The language server links that commit to this https://github.com/MinaProtocol/mina/blob/5dcc6777f10c940aae446cbb7877ca20edf0dcd9/src/lib/merkle_mask/masking_merkle_tree.ml#L617-L640 The database part of which seems to be Base.set_batch parent account_data ; Which again following the language server seems to come from here https://github.com/MinaProtocol/mina/blob/5dcc6777f10c940aae446cbb7877ca20edf0dcd9/src/lib/merkle_mask/inputs_intf.mli#L29-L40 I'm not entirely sure what's going on, but this seems to be pointing to the same code as the root/snarked_ledger.
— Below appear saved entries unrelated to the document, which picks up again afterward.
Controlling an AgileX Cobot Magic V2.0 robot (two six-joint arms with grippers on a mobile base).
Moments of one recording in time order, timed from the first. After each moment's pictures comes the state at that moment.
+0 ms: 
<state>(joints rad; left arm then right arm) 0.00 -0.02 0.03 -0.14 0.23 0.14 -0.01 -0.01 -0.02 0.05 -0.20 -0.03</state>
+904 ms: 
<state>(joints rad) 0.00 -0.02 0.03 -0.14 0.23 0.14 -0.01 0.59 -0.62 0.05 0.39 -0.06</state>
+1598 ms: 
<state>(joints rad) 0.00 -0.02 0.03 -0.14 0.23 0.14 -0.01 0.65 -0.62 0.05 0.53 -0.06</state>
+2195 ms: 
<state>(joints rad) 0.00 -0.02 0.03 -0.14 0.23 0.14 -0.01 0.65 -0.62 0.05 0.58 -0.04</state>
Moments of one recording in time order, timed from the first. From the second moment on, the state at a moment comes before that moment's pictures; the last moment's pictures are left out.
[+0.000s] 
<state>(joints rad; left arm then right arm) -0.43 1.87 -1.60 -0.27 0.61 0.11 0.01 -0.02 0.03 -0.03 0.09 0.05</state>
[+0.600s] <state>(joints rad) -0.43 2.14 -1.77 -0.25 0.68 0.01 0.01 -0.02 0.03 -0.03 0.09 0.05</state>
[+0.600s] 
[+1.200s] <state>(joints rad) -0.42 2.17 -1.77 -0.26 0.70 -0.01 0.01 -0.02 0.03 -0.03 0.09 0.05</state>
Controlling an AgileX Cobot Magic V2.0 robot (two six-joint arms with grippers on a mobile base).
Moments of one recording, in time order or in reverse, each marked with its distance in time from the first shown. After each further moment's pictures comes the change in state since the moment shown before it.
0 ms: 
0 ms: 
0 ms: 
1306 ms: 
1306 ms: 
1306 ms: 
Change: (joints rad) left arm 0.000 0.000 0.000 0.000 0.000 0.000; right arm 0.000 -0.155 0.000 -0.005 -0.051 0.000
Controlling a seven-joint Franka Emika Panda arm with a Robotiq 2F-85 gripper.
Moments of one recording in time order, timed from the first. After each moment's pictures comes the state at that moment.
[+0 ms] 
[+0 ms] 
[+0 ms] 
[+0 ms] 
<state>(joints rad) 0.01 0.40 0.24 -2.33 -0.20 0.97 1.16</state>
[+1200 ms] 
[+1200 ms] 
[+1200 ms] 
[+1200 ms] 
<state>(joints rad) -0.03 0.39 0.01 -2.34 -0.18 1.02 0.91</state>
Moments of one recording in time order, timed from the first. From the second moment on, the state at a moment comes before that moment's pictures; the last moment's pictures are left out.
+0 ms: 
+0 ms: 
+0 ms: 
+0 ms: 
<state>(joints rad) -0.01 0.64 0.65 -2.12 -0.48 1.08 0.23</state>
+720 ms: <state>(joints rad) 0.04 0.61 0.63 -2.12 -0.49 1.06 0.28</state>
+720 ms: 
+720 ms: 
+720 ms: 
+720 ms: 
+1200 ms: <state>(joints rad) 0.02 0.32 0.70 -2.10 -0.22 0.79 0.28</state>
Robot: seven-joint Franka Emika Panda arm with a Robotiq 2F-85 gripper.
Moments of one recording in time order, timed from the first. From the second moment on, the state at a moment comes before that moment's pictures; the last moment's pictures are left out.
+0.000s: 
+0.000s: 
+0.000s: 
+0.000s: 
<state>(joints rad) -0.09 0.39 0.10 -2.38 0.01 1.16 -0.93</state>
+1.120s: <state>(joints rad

So I checked if the outputs looked comparable in the hopes they are the same types which would make sense I think given both databases represent snapshots of the ledger. The outputs are extremely similar last few lines of genesis_ledger:

$tid!0x3BD4E3A4BEC457DC36730A0295CB9542CF01AEDC6EC0F3A03240314649D90CF6 ==> rb5V̛,IA~:
$tid!0x3BD55C98C4DF679BF75D58287C49464CF382C94E0F493339E2C3AD996EEAF377 ==>
Q       1Hz>\~)4jW<8m
$tid!0x3BD611554C36EADB0C2FF4FD7831B035C1150534CE07515C901125CE1D7F82E8 ==> :o<p~e_Lg=($k<
$tid!0x3BD8498E090010ED1FCE99004B9D9E3B0A8E7C91F71B9283B333277236A54EFA ==> s-@_N6    R)pMI~
id!0x3BDA4F97891922FDEB5018F7F1C1C8756191778C3B07DDC685B4D9321263A305 ==> O3{W2~
"X"i;dV]        K6
$tid!0x3BDA9A6DFF6496A75B097EB7BB7949CB27A2374D505E4D1E3B44D032B4FEACA0 ==> 4)x|Au]y_6$fLa-
$tid!0x3BDAF9FF99C601137912EA4191D6EF2E3DCAD5A4F508B3584A8972CAC1A8B04D ==> fh0y)yUxP0

last few lines of snarked_ledger

$tid!0x3BD4E3A4BEC457DC36730A0295CB9542CF01AEDC6EC0F3A03240314649D90CF6 ==> rb5V̛,IA~:
$tid!0x3BD55C98C4DF679BF75D58287C49464CF382C94E0F493339E2C3AD996EEAF377 ==>
Q       1Hz>\~)4jW<8m
$tid!0x3BD611554C36EADB0C2FF4FD7831B035C1150534CE07515C901125CE1D7F82E8 ==> :o<p~e_Lg=($k<
$tid!0x3BD8498E090010ED1FCE99004B9D9E3B0A8E7C91F71B9283B333277236A54EFA ==> s-@_N6    R)pMI~
id!0x3BDA4F97891922FDEB5018F7F1C1C8756191778C3B07DDC685B4D9321263A305 ==> O3{W2~
"X"i;dV]        K6
$tid!0x3BDA9A6DFF6496A75B097EB7BB7949CB27A2374D505E4D1E3B44D032B4FEACA0 ==> 4)x|Au]y_6$fLa-
$tid!0x3BDAF9FF99C601137912EA4191D6EF2E3DCAD5A4F508B3584A8972CAC1A8B04D ==> fh0y)yUxP0

They are not actually completely identical per diff, but having several lines in common makes it feel like a safe bet the types are the same. So the key should be Location.t and the value should be Toeken_id.Set.t like in root/snarked_ledger

Geometer1729 commented 4 months ago

wallets/store/<..>

AFAICT there are no databases in here, just keys in individual files. Based on this it looks like the private keys are stored separately from public keys and the filenames of the private keys depend on the public keys. https://github.com/MinaProtocol/mina/blob/5dcc6777f10c940aae446cbb7877ca20edf0dcd9/src/lib/secrets/wallets.ml#L18-L30

Here it seems to be parsing the key but just reading plain lines from a file https://github.com/MinaProtocol/mina/blob/5dcc6777f10c940aae446cbb7877ca20edf0dcd9/src/lib/secrets/wallets.ml#L58

I was able to run a node with a wallet, but the wallets/store/ directory remains empty at least for an hour or two. I assume I would need to actually produce a block for this code to run. So I haven't been able to confirm that this is the actual behavior of a node.